Now that I had recreated their model, I was able to start digging into their results to understand them better.

The contributions of their assumptions

Despite the title being about low yields, in the paper the authors say the results are due to three factors:

  1. their model incorporates today’s actual yields
  2. they reduce the expected return on equities by 2%
  3. they assume a 1% fee

(They don’t mention it in the paper but they also assume that the “bond” portfolio of the portfolio is actually 20% cash. So a 60/40 portfolio is actually 60% equities, 32% bonds, and 8% cash.)

They don’t tell us how much each one contributes to the resulting lowering SWR. We can rerun their analysis, varying the parameters, to understand the contribution of each of the three.

Checking for “model bias”

First let’s set all of the assumptions to align with those of traditional SWR research. That means no fee, no reduced expectation of returns, 60% equities, 0% cash, and a starting yield that is the same as the historic average (5.5%). This will help us tease out any potential “model bias” (positive or negative).

Traditional SWR research gives a probability of success in the mid- to high-90s for the above assumptions. The Low Yield model, with traditional assumptions, gives a probability of success of 93–96%. That matches up with previous research so it doesn’t appear to have any intrinsic bias up or down.

One by one

Now, let’s set everything back to the defaults for Blanchett et al. and vary things one at a time, to see how they affect the probability of success.

(Note: don’t get too carried away with the precision below. This is based on a Monte Carlo analysis of 1,000 iterations and the numbers will vary by 2–4% in a given run.)

Our base is a 60% equity portfolio, 1% fees, 8% cash, -2% reduced equity expectations, and 2.5% bond yields. That gives a 62% probability of success.

If we get rid of the cash and keep all of our fixed income assets in bonds, the probability of success goes up to 63%.

If we get rid of all fees, the probability of success goes up to 74%.

If we set the bond yields to their historic norms, the probability of success goes up to 75%.

If we don’t reduce equity expectations, the probability of success goes up to 75%.

61%  PoS: 1% fees; 2.5% yield; 20% cash; reduced equity
+2% PoS: get rid of cash drag
+12% PoS: reduce fees from 1% to 0%
+13% PoS: bond yields revert back to 5.5%
+13% PoS: equity expectations revert back to 10%+

Already we can see that low yields have probably been unfairly targeted as the only villain here. The cash drag is fairly minimal but the other three seem to contribute equally to the lowered success rates.

A boglehead portfolio

Let’s change things to be a bit more reflective of the average boglehead. We’ll get rid of the cash. We’ll also reduce the fees substantially and set them 0.054%, which is what a 60/40 portfolio of VTSAX and VBTLX would be. There are some small fees due to bid/ask spreads but also there are earnings from security lending. The true costs of the Vanguard funds can be determined by looking at how much they trail their index. In general, this difference is less than their ER, so we can feel confident we’re not subject to any hidden costs.

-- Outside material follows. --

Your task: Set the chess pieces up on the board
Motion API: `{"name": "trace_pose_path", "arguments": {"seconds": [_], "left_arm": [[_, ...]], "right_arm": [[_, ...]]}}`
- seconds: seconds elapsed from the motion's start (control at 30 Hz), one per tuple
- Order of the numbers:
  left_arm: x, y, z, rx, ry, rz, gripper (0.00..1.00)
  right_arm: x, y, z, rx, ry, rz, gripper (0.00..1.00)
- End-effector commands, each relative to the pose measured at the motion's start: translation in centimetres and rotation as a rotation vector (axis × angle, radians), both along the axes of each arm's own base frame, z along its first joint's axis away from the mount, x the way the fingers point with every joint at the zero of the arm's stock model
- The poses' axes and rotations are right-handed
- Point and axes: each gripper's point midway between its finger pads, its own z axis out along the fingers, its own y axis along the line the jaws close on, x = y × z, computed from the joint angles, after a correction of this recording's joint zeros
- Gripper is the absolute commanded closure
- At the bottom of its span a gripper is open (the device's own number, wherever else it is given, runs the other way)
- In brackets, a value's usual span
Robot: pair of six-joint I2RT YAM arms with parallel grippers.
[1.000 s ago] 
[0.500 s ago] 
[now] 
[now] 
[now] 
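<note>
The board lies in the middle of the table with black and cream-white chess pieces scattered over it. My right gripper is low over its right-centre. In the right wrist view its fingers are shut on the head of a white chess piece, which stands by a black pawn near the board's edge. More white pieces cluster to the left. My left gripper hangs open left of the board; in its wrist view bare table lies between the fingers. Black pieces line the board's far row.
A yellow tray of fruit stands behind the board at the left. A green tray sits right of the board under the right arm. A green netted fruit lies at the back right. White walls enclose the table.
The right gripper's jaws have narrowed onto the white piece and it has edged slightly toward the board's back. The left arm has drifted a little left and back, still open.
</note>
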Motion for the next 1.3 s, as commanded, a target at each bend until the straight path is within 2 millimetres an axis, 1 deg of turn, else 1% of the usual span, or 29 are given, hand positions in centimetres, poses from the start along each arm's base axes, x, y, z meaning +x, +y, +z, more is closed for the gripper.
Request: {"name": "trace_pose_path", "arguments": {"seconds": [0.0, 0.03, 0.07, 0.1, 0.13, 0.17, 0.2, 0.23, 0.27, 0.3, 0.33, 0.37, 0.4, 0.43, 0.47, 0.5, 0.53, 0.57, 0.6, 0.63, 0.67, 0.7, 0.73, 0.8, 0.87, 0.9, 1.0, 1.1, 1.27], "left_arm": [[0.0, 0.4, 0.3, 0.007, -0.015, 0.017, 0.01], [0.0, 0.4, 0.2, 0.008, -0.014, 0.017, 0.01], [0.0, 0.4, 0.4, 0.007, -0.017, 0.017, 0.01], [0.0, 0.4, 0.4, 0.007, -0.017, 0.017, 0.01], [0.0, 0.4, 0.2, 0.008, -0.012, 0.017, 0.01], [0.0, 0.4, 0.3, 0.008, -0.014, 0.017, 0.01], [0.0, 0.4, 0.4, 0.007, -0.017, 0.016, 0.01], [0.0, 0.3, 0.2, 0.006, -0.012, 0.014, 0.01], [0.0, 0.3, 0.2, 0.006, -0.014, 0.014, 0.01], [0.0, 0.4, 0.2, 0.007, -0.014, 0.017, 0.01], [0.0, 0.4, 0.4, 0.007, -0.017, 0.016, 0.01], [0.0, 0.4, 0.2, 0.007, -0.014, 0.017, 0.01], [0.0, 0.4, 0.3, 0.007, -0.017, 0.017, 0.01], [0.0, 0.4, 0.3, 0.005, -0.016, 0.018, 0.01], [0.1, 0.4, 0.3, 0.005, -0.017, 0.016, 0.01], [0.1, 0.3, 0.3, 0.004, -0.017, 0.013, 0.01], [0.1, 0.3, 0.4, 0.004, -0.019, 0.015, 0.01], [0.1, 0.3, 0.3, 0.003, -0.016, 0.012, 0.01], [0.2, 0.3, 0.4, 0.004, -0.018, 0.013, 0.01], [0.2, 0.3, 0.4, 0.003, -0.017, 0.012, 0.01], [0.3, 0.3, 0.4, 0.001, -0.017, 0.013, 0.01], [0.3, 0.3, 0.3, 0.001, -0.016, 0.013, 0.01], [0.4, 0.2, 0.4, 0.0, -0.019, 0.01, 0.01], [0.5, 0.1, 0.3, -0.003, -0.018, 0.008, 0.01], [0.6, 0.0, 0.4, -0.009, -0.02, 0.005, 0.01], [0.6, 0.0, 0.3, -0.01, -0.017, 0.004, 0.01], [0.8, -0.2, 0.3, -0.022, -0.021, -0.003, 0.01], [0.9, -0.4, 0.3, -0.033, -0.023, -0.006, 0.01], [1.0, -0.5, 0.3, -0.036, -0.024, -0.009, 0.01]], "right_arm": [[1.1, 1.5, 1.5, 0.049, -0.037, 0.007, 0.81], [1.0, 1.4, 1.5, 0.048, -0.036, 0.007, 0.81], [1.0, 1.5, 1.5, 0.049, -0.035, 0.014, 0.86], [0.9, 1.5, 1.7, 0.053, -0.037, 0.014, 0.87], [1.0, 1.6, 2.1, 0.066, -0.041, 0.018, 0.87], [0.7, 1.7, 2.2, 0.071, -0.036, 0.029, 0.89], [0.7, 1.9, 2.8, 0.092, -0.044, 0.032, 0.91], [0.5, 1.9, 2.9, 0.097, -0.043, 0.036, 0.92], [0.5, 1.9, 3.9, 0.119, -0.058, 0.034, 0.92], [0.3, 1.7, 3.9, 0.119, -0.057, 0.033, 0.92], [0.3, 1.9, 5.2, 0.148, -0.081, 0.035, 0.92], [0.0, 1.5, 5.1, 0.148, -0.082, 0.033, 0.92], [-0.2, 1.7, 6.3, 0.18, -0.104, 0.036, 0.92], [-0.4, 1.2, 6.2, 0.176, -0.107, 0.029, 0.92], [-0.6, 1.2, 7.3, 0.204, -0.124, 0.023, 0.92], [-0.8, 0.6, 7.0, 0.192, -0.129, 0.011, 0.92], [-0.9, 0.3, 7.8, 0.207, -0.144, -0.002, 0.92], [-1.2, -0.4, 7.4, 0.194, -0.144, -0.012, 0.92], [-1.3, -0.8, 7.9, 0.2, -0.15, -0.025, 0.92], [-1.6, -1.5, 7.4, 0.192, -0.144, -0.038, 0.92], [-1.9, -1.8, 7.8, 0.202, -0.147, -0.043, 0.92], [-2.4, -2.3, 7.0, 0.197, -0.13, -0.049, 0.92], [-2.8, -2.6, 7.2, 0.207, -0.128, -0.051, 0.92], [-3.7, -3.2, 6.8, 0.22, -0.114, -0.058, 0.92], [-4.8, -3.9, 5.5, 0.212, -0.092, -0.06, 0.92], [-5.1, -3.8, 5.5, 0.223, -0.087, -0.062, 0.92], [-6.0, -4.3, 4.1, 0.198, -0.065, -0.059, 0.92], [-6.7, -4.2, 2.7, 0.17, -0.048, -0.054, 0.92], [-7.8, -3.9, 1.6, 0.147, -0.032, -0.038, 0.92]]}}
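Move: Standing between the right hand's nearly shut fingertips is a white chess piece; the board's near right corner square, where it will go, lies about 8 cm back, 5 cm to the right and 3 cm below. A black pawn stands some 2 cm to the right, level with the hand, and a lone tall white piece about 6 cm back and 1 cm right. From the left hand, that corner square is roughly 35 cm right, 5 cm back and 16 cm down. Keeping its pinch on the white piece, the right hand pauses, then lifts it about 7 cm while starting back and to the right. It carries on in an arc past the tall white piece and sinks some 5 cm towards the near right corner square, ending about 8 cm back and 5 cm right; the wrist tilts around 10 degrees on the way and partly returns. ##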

Even in a low yield world with reduced equity returns, the probability of success is 76%.

The authors’ fee assumption isn’t totally crazy. You don’t have to look hard to find people spending 1% or more on advisors and other investing costs. Here’s an example of a recent thread from of someone who paying even more than Blanchett et al. assumed:

Still, let’s see how things look for someone who has bought into John Bogle’s “cost matters” hypothesis and only has very low cost index funds: 76%. If you think those costs are artificially low, I’ll use the actual dollar-weighted costs of my portfolio: 0.19%. That gives a probability of success of 74%.

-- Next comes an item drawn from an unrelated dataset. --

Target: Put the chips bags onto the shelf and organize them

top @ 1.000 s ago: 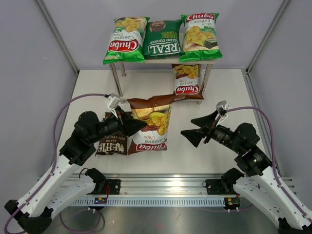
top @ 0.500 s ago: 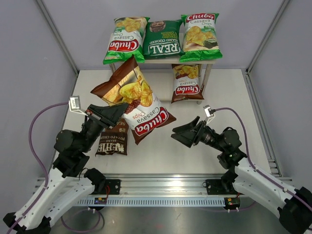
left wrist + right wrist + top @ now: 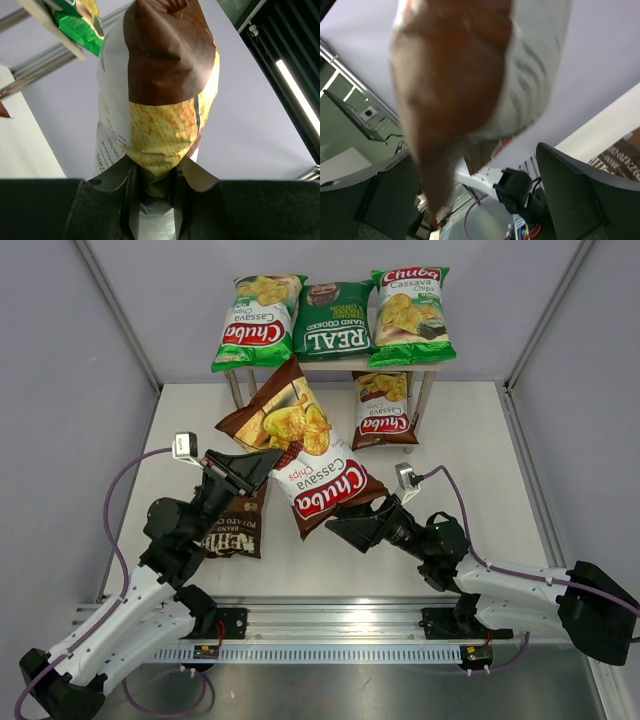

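My left gripper (image 3: 266, 468) is shut on the edge of a brown Chuba bag (image 3: 312, 458) and holds it tilted in the air in front of the shelf (image 3: 238, 405). In the left wrist view the bag (image 3: 162, 85) rises from the closed jaws (image 3: 154, 186). My right gripper (image 3: 348, 526) is open just under the bag's lower end; in the right wrist view the blurred bag (image 3: 452, 95) hangs between its spread fingers (image 3: 580, 195). The shelf top carries a light-green Chuba (image 3: 255, 322), a dark-green REAL (image 3: 335, 322) and a second light-green Chuba (image 3: 408, 316). Another brown Chuba (image 3: 383, 408) lies on the lower tier. The Kettle bag (image 3: 232, 532) lies on the table.
Grey walls close in the white table (image 3: 480, 490) at the back and both sides. The metal rail (image 3: 330, 625) with both arm bases runs along the near edge. Purple cables loop from each wrist.
My left gripper has lifted the brown Chuba bag and swung it up and right toward the shelf. My right arm has dropped low and moved left, under the bag's lower end.
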Available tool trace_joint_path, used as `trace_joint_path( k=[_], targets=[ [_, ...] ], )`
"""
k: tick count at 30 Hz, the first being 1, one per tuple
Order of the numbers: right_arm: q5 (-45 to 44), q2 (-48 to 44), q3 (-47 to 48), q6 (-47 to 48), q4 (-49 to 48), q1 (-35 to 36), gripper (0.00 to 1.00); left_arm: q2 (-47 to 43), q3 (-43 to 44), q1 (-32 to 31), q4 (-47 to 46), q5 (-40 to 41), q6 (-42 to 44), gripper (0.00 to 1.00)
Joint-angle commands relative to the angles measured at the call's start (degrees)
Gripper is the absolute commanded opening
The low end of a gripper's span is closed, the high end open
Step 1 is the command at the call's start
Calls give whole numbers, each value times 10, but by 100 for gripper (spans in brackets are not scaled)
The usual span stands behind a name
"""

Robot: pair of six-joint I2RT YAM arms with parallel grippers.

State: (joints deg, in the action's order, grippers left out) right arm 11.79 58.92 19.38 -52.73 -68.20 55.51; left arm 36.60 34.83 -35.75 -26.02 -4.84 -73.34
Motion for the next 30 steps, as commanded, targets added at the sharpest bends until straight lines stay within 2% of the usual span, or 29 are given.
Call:
trace_joint_path(
  k=[1, 7, 9, 15, 16, 17, 18, 19, 20, 21, 23, 24, 27, 28, 30],
  targets=[
    [-73, 15, 36, 47, -110, 20, 99, 0, 2, 1, -50, -26, -43, 8],
    [-114, 33, 26, 54, -159, 21, 100, 19, 6, 1, -7, -77, -30, 6],
    [-152, 34, 20, 53, -159, 22, 98, 26, 6, 1, -5, -98, -24, 6],
    [-191, 29, -6, 54, -166, 22, 87, 51, 0, 1, -4, -155, -18, 8],
    [-187, 26, -7, 56, -152, 22, 83, 49, -4, 2, -3, -155, -15, 11],
    [-181, 22, -7, 59, -141, 22, 73, 46, -6, 2, 0, -155, -12, 14],
    [-166, 10, -7, 63, -127, 22, 70, 38, -9, 2, 20, -152, -6, 19],
    [-160, 4, -9, 66, -96, 22, 71, 32, -7, 2, 36, -148, 13, 21],
    [-160, -10, -14, 63, -80, 22, 66, 27, -3, 2, 55, -141, 24, 23],
    [-162, -17, -19, 61, -68, 22, 55, 12, 6, 2, 102, -132, 36, 26],
    [-166, -34, -40, 56, -51, 22, 50, -6, 18, 2, 154, -95, 78, 36],
    [-174, -38, -49, 52, -52, 21, 42, -23, 27, 2, 203, -82, 98, 39],
    [-183, -51, -75, 35, -50, 22, 34, -49, 32, 2, 277, -26, 122, 49],
    [-180, -56, -81, 32, -44, 22, 30, -64, 35, 2, 293, -14, 130, 61],
    [-175, -62, -83, 26, -17, 21, 24, -74, 41, 3, 336, 19, 153, 66]
  ],
)
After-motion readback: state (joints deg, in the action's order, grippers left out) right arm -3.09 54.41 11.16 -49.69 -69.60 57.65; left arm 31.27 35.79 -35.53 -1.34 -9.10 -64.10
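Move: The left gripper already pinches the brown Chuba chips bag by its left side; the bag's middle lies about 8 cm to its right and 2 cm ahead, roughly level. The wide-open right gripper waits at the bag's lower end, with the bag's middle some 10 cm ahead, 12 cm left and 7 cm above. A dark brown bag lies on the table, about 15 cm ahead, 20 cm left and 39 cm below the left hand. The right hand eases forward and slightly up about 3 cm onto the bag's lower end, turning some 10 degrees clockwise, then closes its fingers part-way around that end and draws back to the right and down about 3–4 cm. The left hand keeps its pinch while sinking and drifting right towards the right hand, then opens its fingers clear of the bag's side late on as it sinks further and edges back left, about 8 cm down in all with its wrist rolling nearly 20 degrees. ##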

This is a far cry from the 95% success rates we’ve seen from traditional SWR research, so it does appear there is a fair amount of truth in concerns about current yields and equity returns. But I’d also argue that things haven’t changed so much that there is a clear case for throwing away the 4% number as a planning guide if you were using it before.

It seems that the biggest lesson is that in a low yield (and low return) world costs matter even more.